→ DIRECTIONS FOR THIS TASK: The full listing should be written out verbatim, and its images should be dropped.

→ INFORMATION PROVIDED:
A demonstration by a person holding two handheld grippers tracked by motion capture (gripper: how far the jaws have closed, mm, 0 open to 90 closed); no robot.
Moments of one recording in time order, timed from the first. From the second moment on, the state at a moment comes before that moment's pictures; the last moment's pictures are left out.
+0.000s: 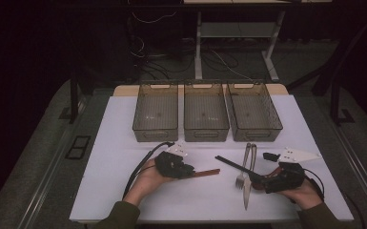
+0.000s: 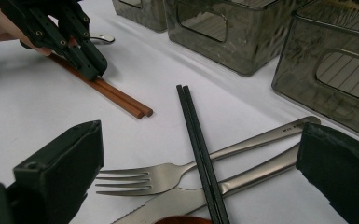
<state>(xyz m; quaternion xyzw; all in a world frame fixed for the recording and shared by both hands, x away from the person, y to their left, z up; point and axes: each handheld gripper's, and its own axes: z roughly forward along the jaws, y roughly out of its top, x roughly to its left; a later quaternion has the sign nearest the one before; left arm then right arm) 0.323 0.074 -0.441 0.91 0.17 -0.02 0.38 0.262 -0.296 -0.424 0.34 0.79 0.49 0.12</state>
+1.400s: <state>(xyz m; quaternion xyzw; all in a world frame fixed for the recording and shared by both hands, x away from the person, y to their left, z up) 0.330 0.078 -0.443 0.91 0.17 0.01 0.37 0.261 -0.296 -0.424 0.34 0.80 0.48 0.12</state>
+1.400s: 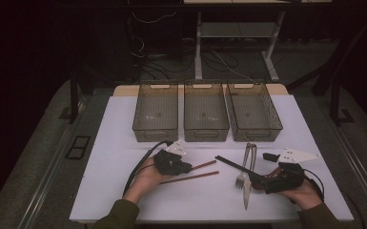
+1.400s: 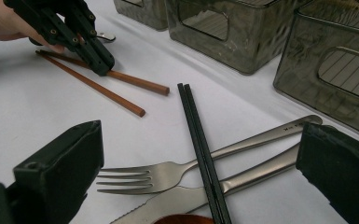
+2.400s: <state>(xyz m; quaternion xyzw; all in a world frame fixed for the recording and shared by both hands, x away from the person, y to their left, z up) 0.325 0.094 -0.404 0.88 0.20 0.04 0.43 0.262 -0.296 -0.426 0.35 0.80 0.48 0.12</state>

→ COMPLETED EXERCISE:
A demonstration by a person holding two handheld grippers tracked by motion capture (gripper: how far the jaws have closed, mm, 0 open to 90 closed); no robot.
Moments of one recording in time order, timed from the first. From the second moment on, the state at a moment comes before that moment's pictures; the last moment's pictures are left out.
+0.000s: 
+0.000s: 
<state>(xyz m; quaternion xyzw; all in a world frame fixed for the recording and shared by both hands, x away from the person, y to their left, z up; point and axes: each handheld gripper's, and its own axes: z roughly forward along the jaws, y roughly out of its top, x roughly to its left; a later quaternion has the sign nearest the one before; left arm then right arm) 0.323 0.074 -0.441 0.91 0.17 -0.02 0.38 0.262 -0.296 -0.424 0.34 0.79 0.49 0.12</state>
+1.400s: <state>(xyz m; quaternion xyzw; all in a world frame fixed for the recording and shared by both hands, x away from the person, y to their left, z up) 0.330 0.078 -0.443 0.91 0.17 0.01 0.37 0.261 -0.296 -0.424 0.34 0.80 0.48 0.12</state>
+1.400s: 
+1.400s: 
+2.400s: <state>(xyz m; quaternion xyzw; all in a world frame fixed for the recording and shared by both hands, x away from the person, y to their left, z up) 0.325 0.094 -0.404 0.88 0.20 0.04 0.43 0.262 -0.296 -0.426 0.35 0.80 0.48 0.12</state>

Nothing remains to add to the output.